アンタッチャブル(1987年製作の映画)
4.7
★1987年、1990年に続き4回目の鑑賞★

 一応史実に基づいてはいるが、元となったエリオット・ネスの自伝自体がだいぶ脚色されているみたいで、フィクションのエンターテインメント作品と捉えるべき内容。
 主演のコスナーは正統派のハンサムガイ、コネリーがいぶし銀の男くささで二人の魅力は真逆なのだが、共に長身で見栄えが良く、コスナーのアルマーニもばっちり決まっていて、まさに男が惚れる男達!また、経理屋のウォーレスと新米警官のストーンも程よい出演具合で魅力的。

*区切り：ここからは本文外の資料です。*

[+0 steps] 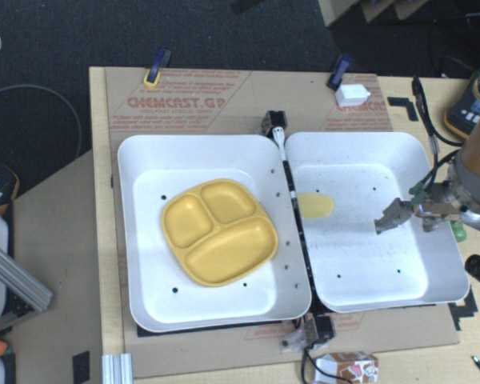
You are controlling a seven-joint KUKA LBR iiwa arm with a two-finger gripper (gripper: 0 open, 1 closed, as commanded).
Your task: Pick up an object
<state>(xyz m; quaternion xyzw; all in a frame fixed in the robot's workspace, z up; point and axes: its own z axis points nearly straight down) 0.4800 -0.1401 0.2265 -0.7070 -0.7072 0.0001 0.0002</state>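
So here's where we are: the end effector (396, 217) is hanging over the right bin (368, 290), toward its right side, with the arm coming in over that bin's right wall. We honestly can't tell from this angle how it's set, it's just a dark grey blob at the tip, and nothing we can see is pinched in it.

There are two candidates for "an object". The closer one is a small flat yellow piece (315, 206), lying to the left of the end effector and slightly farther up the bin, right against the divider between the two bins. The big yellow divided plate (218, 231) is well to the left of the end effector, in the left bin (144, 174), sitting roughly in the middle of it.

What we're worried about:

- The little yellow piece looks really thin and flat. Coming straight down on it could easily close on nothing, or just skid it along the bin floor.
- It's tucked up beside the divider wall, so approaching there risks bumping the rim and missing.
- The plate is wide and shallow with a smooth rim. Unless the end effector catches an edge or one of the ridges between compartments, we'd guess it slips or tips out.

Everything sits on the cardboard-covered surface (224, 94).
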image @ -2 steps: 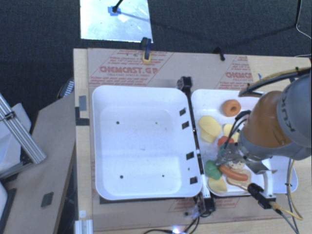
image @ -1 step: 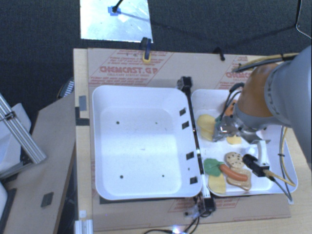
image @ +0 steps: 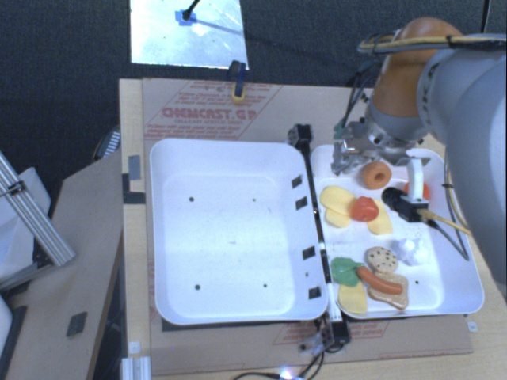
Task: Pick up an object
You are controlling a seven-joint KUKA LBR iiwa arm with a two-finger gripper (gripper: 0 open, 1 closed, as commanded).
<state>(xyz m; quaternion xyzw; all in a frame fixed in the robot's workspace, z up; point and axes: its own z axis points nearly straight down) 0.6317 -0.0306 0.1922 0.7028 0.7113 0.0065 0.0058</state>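
Gripper hovers at the right bin's far end, fingers apparently spread with nothing between, beside the small orange plastic doughnut: light, rigid, slippery; pinch across its ring.

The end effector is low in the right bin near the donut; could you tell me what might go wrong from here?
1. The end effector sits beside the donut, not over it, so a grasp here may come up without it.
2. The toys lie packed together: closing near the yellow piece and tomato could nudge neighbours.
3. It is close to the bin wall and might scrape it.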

 展開も早くて、印象に残るシーンと音楽のガブリ寄り。私が大好きなのは、カナダとの国境でカポネ一味の取引現場に急行する“アンタッチャブル”4人のシーン。
 「いつかは誰でも死ぬんだ」とマローンことコネリーの掛け声で駆け出し、モリコーネの壮大な音楽が奏でられ、秋晴れの中、馬にまたがる男達の絵だけでもう鳥肌もの。

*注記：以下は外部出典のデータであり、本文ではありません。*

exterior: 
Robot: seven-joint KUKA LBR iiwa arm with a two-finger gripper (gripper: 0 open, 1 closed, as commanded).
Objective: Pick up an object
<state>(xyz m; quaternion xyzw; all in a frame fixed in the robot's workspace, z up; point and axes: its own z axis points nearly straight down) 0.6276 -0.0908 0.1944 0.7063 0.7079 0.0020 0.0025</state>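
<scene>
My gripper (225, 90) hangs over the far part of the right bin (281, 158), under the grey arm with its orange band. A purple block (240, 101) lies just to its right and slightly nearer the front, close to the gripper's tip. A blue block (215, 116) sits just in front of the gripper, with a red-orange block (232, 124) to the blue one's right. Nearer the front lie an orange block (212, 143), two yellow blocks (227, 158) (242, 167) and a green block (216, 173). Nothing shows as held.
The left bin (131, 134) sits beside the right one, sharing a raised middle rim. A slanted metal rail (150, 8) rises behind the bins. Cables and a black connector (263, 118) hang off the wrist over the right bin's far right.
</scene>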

 出演者たちが魅力的で、印象的なシーンが多く(ヒッチコックに陶酔しているデ・パルマを象徴するシーンも多い)、娯楽としてほとんど非の打ちどころのない作品。

 初回鑑賞時、映画館で2回連続で観た記憶がある。
 31年ぶりとはいえ、歳をとっての4回目の鑑賞となるとさすがにご都合主義的な展開がままあることには気づいてしまうのだが、元来私は正義に基づく信念を持った男達、勇気を持った行動、男の友情という題材が大好物なので、それらのてんこ盛りにより、減点部分を上回る加点を個人的にしてしまう結果、やっぱり評点は高くなる。

 エンニオ・モリコーネの音楽も特筆もの。
 本作と「ワンス・アポン・ア・タイム・イン・アメリカ」「ミッション」「ニュー・シネマ・パラダイス」が私にとってモリコーネサウンドのベストなのだが、「ワンス~」と「ニュー~」はイタリアの雰囲気が強く、「ミッション」はキリスト教的雰囲気、そして本作はハリウッド的な仰々しさも加え、まさに変幻自在の映画音楽の名匠。
 この4作はすべてサントラ盤を持っていたくらいで、それぞれに印象的な旋律は死ぬまで忘れることはないだろう。